A selection of Tools:

  • Entrez: Entrez is a retrieval system designed for searching several linked databases, including Nucleotide, Protein, Genome, Structure and PopSet. Entrez categories can be searched using subject, author, or unique identifiers such as accession numbers, phrases, truncated terms, and combined sets. There is also a simple Entrez tutorial.
  • BLAST: BLAST (Basic Local Alignment Search Tool) is a set of similarity search programs designed to explore all of the available sequence databases regardless of whether the query is protein or DNA. For a better understanding of BLAST you can refer to the BLAST Course which explains the basics of the BLAST algorithm, or to the NCBI BLAST tutorial.
  • Map Viewer: Integrated views of chromosome maps for 78 organisms. Useful for the identification and localization of genes.
  • ORF Finder: Graphical tool which finds all ORF (Open Reading Frames) based on a set of criteria. Can be used with standard and alternative genetic codes.
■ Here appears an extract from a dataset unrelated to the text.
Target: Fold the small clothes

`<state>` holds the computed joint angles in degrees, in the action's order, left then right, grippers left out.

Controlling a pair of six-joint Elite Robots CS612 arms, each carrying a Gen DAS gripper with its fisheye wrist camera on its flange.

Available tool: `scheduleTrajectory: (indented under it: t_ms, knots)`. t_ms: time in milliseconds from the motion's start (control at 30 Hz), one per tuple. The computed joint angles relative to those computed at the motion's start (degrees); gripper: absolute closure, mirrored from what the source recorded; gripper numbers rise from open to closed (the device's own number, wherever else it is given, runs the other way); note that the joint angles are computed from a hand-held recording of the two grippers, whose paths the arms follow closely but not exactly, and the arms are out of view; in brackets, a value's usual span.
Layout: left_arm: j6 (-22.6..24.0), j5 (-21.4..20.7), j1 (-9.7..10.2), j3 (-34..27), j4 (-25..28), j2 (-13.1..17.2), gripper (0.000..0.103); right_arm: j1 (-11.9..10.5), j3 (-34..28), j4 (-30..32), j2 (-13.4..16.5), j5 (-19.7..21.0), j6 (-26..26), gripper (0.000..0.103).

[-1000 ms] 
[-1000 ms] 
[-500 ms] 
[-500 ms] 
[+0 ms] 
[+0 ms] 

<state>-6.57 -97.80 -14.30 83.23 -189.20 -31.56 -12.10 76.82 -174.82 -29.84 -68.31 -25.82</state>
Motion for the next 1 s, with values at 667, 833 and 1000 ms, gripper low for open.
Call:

  • VecScreen: A tool for identifying segments of a nucleic acid sequence that may be of vector, linker, or adapter origin prior to sequence analysis or submission. VecScreen was developed to combat the problem of vector contamination in public sequence databases.
  • Spidey: Aligns an mRNA sequence to a genomic sequence. Can determine the intron/exon structure, returning one or more models of genomic structure.

Other resources are available to assist with downloading large amounts of specific data in batches (to create so-called 'batch-files') from sequence databases like GenBank. These resources include scripting tools such as BioPerl and Biopython.